Coming in a single box that Angulo described as a “pizza box,” the first shipment will contain 975 doses targeted for “higher risk” healthcare workers who work directly with COVID patients, she said. The healthcare workers, as well as first responders who might come in contact with COVID-positive patients, are part of what Public Health officials have called Phase 1A of the vaccine deployment.
Angulo said the first doses will be distributed to hospitals so the vaccination of the healthcare workers can occur.
Although Phase 1A also includes residents of long-term care facilities, such as senior citizens, it isn’t likely that will occur until subsequent shipments.
Although it is well-known that both the Pfizer vaccine and the vaccine to soon follow in several weeks, Moderna, are administered in two doses, Public Health Officer Dr. Stephen Munday said Tuesday he has been advised by the state to administer all 975 doses immediately, with the second dose to follow in successive shipments.
Angulo said she has been told by the state that a new shipment of vaccine is expected to follow each week, but that has not been confirmed. Munday said that the second dose of the Pfizer vaccine must be given after 21 days and, for Moderna, it would be 28 days later.
A local vaccine plan was due to the state by the end of the day Dec. 8; that plan was not immediately available, although a copy of it had been requested by this newspaper.

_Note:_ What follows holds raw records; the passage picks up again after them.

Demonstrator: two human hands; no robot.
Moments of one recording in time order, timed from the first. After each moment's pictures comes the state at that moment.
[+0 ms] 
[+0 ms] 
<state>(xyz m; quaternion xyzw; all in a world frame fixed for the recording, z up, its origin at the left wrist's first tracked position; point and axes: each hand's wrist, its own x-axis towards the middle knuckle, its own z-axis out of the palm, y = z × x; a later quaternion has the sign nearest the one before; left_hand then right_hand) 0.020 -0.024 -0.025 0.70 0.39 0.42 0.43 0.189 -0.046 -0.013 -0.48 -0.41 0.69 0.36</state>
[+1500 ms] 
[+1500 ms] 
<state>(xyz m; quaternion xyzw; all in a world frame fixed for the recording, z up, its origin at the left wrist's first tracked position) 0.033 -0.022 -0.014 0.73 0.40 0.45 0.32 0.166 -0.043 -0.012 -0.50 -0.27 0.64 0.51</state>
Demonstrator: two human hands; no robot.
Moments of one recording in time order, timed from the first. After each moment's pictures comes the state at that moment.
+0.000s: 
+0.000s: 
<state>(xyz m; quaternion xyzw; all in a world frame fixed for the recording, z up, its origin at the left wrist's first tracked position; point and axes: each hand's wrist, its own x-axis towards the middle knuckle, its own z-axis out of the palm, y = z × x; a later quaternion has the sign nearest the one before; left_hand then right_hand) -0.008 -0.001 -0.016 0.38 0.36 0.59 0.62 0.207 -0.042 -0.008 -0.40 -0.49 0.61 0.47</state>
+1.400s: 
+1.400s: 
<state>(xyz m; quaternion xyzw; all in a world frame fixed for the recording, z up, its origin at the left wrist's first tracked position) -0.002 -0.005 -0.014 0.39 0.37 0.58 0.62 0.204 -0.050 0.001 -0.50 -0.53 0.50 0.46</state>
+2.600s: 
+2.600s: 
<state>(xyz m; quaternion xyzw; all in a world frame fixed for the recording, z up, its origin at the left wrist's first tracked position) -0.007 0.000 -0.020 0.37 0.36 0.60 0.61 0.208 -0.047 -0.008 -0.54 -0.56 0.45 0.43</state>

The plan had been developed by the county Public Health Department in coordination and consultation with numerous healthcare agencies and organizations, as well as regional environmental, social, and health equity groups.
Fielding several questions posed by District 1 county Supervisor Jesus Escobar, Dr. Munday said Tuesday that the vaccine is believed to “decrease the likelihood that someone would become severely ill (with COVID-19) once they are vaccinated.”
Also, it is thought it could prevent illness in certain situations.
It was an important distinction, as Escobar asked whether the vaccine was supposed to prevent COVID infections entirely or decrease severity and symptoms, both great questions, Munday told him.